*PROBLEM STATEMENT:*
Write the data out again exactly, with every picture removed.

*INFORMATION PROVIDED:*
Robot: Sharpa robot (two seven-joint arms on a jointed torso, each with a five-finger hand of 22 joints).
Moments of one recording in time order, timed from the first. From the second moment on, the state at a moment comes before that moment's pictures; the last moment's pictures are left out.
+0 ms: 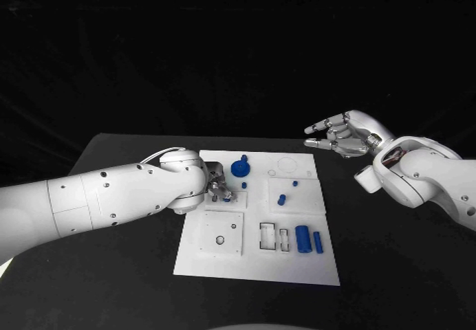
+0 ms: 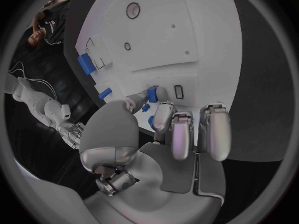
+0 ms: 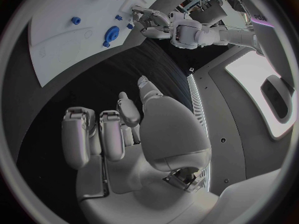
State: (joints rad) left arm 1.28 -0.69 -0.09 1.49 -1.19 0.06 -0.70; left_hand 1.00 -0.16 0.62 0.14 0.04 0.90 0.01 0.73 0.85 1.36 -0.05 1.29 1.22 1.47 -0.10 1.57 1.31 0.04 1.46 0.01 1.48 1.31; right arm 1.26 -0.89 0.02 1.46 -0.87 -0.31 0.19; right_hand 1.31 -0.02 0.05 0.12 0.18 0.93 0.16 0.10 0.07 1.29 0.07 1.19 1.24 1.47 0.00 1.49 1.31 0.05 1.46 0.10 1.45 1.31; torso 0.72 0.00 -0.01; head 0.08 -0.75
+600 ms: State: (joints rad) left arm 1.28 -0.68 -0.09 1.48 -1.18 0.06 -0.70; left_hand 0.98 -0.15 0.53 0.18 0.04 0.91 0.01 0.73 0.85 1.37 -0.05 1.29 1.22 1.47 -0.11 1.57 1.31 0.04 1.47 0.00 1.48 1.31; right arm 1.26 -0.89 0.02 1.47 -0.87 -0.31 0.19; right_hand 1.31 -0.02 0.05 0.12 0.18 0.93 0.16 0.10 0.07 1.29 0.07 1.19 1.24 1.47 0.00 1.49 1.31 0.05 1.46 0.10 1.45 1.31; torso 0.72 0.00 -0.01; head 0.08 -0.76
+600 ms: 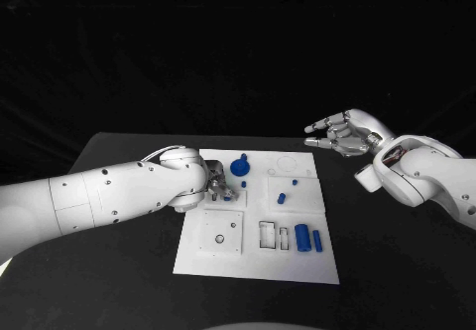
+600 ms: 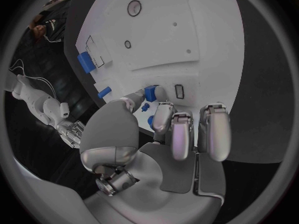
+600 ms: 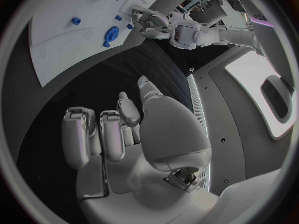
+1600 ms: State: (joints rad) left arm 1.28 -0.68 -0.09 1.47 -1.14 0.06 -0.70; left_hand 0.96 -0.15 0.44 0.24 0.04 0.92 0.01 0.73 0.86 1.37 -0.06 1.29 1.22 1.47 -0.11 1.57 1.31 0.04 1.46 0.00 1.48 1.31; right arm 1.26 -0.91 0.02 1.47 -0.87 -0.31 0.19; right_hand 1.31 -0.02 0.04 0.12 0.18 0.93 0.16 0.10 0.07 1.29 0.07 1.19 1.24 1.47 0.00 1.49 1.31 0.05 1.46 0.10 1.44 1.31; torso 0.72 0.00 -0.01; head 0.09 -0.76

*SOLUTION BELOW:*
Robot: Sharpa robot (two seven-joint arms on a jointed torso, each with a five-finger hand of 22 joints).
Moments of one recording in time order, timed from the first. From the second moment on, the state at a moment comes before that moment's pictures; the last moment's pictures are left out.
+0 ms: 
+0 ms: 
+0 ms: 
State: (joints rad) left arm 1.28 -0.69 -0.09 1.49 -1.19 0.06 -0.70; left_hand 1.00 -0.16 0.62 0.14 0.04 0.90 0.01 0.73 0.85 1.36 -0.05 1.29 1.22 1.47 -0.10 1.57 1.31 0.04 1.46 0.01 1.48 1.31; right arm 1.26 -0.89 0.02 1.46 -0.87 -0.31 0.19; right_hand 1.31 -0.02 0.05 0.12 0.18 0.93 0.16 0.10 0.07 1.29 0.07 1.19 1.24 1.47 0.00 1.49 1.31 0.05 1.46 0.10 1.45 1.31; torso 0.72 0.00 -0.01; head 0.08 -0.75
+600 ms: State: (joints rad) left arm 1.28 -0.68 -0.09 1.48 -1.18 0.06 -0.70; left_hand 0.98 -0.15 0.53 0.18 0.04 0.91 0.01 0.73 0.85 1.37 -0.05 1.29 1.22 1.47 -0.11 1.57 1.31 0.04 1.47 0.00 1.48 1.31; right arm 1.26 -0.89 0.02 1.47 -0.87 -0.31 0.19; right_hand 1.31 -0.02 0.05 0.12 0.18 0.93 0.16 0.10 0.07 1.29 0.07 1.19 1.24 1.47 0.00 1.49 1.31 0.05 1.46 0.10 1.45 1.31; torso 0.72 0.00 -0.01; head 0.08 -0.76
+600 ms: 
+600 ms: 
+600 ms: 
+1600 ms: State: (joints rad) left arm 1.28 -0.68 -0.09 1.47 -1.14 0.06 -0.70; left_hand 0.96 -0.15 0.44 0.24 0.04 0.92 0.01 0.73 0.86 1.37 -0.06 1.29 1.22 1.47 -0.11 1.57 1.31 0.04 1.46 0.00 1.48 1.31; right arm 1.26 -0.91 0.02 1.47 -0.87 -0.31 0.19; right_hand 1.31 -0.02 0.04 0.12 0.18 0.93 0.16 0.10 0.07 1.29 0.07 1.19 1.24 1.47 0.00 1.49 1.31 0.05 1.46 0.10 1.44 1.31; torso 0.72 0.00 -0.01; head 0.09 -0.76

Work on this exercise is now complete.